## TASK DIRECTIONS
Where a line in the listing contains the string "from", copy that line out.

## DATASET

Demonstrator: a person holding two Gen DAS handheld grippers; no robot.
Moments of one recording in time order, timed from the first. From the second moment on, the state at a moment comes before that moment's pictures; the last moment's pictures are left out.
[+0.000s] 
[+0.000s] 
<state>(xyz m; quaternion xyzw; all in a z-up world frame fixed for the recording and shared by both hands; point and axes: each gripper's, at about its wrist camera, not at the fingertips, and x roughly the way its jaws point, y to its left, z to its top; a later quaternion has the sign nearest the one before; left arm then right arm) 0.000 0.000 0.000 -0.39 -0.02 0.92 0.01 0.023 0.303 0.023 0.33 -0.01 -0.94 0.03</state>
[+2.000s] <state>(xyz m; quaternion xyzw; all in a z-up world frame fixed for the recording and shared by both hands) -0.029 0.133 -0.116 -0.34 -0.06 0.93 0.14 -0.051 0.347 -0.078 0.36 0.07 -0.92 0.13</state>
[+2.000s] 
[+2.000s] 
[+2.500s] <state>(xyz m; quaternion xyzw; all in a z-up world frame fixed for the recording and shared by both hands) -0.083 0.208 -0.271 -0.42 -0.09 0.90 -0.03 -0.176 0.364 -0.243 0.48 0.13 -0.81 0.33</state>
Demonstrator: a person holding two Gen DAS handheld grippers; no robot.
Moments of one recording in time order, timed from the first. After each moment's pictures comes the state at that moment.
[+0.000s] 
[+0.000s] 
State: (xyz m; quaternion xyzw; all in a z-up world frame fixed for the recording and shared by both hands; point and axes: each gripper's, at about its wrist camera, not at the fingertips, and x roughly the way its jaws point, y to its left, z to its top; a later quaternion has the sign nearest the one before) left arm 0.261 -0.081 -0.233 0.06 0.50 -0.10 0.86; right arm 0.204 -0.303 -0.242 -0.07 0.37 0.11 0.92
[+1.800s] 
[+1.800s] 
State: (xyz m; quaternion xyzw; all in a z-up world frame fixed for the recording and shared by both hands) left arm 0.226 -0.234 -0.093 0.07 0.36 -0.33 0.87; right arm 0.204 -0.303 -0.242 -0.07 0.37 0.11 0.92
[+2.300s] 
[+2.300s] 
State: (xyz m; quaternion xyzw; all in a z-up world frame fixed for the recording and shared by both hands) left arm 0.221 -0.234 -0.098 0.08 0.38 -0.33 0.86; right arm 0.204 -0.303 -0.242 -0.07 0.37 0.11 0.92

## EXERCISE SOLUTION
Moments of one recording in time order, timed from the first. From the second moment on, the state at a moment comes before that moment's pictures; the last moment's pictures are left out.
Moments of one recording in time order, timed from the first. After each moment's pictures comes the state at that moment.

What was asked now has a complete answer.